EXERCISE DESCRIPTION
All lines holding the string "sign" should be copied from the data below.

EXTRACTED DATA
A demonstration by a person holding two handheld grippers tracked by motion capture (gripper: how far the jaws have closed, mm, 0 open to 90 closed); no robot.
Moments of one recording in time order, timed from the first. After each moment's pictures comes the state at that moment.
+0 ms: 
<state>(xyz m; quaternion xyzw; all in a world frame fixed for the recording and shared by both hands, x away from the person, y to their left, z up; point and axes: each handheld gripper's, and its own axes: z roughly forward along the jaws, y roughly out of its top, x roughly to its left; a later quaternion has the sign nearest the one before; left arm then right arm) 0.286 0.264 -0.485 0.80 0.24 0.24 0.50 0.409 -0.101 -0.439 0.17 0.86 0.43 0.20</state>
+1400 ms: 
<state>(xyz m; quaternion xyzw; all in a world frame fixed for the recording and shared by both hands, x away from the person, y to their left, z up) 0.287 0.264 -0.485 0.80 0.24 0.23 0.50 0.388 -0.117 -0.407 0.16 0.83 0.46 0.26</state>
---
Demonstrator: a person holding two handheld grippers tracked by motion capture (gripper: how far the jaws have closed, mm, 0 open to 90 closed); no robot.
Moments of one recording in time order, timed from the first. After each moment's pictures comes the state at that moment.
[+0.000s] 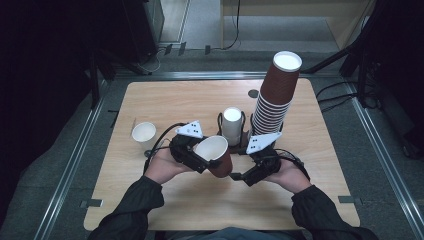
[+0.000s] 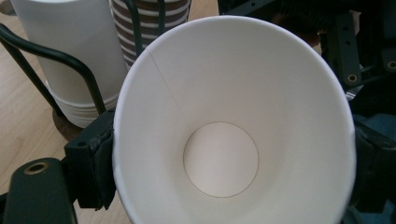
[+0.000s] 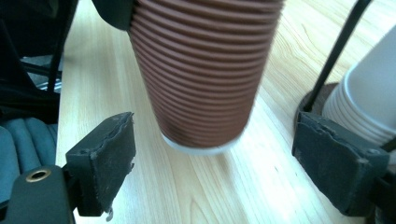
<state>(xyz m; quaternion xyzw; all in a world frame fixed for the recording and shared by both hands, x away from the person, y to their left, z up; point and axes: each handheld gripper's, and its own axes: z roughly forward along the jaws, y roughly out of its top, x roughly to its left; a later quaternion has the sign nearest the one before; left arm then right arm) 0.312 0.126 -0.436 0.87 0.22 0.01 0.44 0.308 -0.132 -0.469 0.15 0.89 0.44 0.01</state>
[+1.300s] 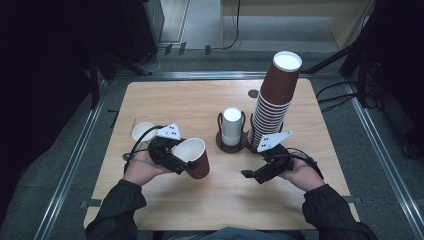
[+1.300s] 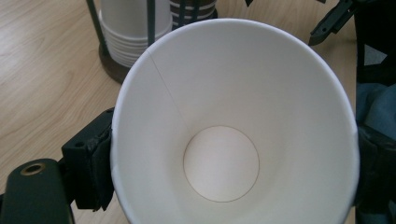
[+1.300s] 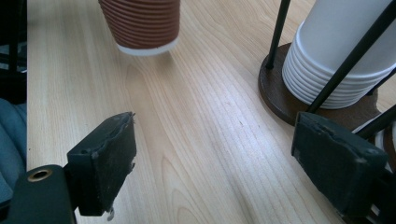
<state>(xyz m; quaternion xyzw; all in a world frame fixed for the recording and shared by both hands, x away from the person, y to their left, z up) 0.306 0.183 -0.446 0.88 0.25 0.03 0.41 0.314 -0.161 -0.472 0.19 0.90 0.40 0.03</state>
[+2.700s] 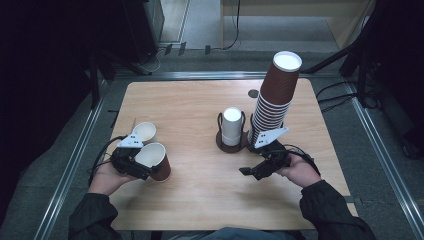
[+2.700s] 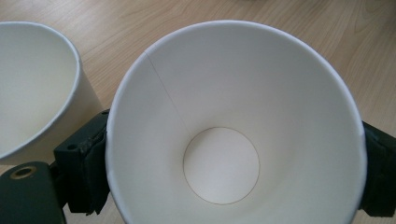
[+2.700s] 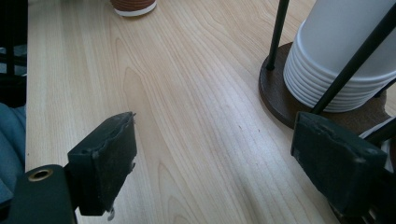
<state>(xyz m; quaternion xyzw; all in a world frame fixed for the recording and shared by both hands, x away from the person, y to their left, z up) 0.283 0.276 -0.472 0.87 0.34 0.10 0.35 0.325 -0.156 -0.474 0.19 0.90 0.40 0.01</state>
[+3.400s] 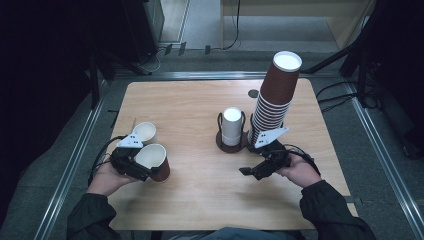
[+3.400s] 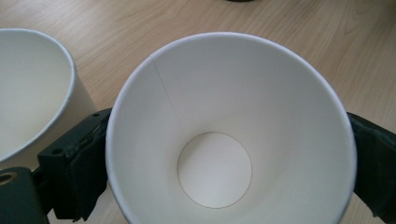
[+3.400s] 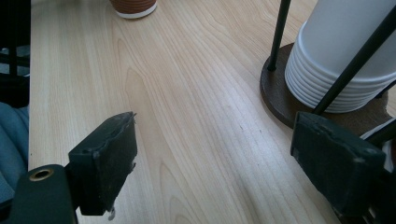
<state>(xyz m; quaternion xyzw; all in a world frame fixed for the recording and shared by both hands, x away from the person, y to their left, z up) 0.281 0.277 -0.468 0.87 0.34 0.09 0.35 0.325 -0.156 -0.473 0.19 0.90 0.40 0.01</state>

TASK ANSWER
<state>(xyz m; quaternion xyzw; all in a world frame fixed for the recording and shared by both hands, x away from the person, y to their left, z up; point and axes: each handheld gripper's, and its own axes: z roughly forward along the jaws, y roughly out of its top, x roughly to its left; a later quaternion has the sign nearest the one before; left arm then right arm) 0.286 0.264 -0.485 0.80 0.24 0.24 0.50 0.409 -0.101 -0.439 0.17 0.86 0.43 0.20</state>
<state>(xyz m; quaternion xyzw; all in a world frame fixed for the recording and shared by both hands, x away from the person, y to their left, z up; point and axes: each handheld gripper's, and its own axes: z roughly forward along the jaws, y roughly out of its top, x roughly to its left; a later quaternion has the sign nearest the one before; left arm then right arm) 0.312 0.126 -0.436 0.87 0.22 0.01 0.44 0.308 -0.132 -0.469 0.15 0.89 0.44 0.01</state>

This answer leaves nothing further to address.